Posizione condivisa dall’avvocato Fabio Foglia Manzillo, professore aggregato di Diritto penale presso l’Università telematica Pegaso e promotore del forum anticorruzione: «Il ruolo dell’Autorità nazionale anticorruzione – ha evidenziato – può essere anche organizzare un sistema di controlli preventivi, settore in cui si è fatto poco. Oggi per la prima volta tocca ad un’Authority condurre sulla retta via la pubblica amministrazione».

«L’altro pilastro su cui agire – per il presidente dell’Autorità – è la trasparenza: quanto più è ampia, tanto più escono dall’ombra i fenomeni di malaffare, più è facile contrastare la corruzione». A quale obiettivo puntare? «Inutile immaginare di poter agire come con una bacchetta magica – ha aggiunto Cantone – ma possiamo puntare a un livello di corruzione entro limiti fisiologici, come accade negli altri Paesi occidentali». È illusorio, per il magistrato, pensare di farcela in uno, due o sei. «Serve una lotta costante nel tempo, che continui soprattutto quando si spengono i riflettori dei media».

Ma c’è un settore da non tralasciare. Per il magistrato anticorruzione è quello delle società partecipate. «Si discute ancora – ha detto – se debbano essere assoggettate o meno alla legge 190. Io penso che sottrarle significa violare la funzione della legge 190. Sarebbe troppo facile costituire società partecipate e affidare a queste un gran numero di appalti. Sfuggendo ai controlli». Il settore in cui, secondo Francesco Fimmanò, ordinario di Diritto commerciale e oggi curatore fallimentare di Bagnolifutura, «è annidato il debito pubblico ».

L’Autorità nazionale anticorruzione – come ha precisato Cantone – non è affatto «un organismo di ausilio all’autorità giudiziaria che deve scoprire i fatti di corruzione.
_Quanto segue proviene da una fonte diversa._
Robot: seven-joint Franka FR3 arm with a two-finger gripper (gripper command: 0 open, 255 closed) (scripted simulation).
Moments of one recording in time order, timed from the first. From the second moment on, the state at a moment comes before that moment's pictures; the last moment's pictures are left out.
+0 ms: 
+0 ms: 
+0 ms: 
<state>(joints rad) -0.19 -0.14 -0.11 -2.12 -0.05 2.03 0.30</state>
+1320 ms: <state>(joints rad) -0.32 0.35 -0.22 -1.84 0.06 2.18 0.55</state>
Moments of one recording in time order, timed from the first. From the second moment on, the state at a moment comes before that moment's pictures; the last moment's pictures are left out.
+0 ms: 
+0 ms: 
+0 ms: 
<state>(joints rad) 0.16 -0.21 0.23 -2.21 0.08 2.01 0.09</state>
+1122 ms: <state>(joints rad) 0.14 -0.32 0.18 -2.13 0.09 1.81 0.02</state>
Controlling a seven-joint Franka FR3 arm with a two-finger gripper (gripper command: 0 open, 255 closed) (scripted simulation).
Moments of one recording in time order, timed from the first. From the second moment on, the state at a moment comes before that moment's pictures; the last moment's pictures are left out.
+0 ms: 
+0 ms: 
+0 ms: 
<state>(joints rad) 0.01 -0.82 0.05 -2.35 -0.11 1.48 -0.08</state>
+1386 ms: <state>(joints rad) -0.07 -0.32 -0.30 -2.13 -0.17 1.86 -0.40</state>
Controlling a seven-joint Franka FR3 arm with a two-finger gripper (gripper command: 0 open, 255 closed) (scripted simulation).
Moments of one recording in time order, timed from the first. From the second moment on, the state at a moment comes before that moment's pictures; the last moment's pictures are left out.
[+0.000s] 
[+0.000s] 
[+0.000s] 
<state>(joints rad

Essa ha il compito di garantire il rispetto delle norme della legge 190 e dei decreti successivi». E bisogna indurre le «pubbliche amministrazioni ad adottare il piano anticorruzione, che prevede un responsabile». «Ma è accaduto – ha detto – che alcune amministrazioni locali si sono limitate a copiare il piano nazionale». Poi ha avvertito: «Bisogna stare attenti soprattutto ai casi in cui la legalità formale viene utilizzata come schermo per consentire le ipotesi di corruzione». E – ha precisato Vincenzo Piscitelli, procuratore aggiunto a Napoli – «accendere i fari sulla grande impresa privata».

Infine, ha chiarito il giudice Cantone: «Bisogna mandare a casa chi si è macchiato di corruzione. In Italia, invece, anche dopo sentenze passate in giudicato, non ci sono stati provvedimenti disciplinari e le stesse persone sono presto ritornate al proprio posto».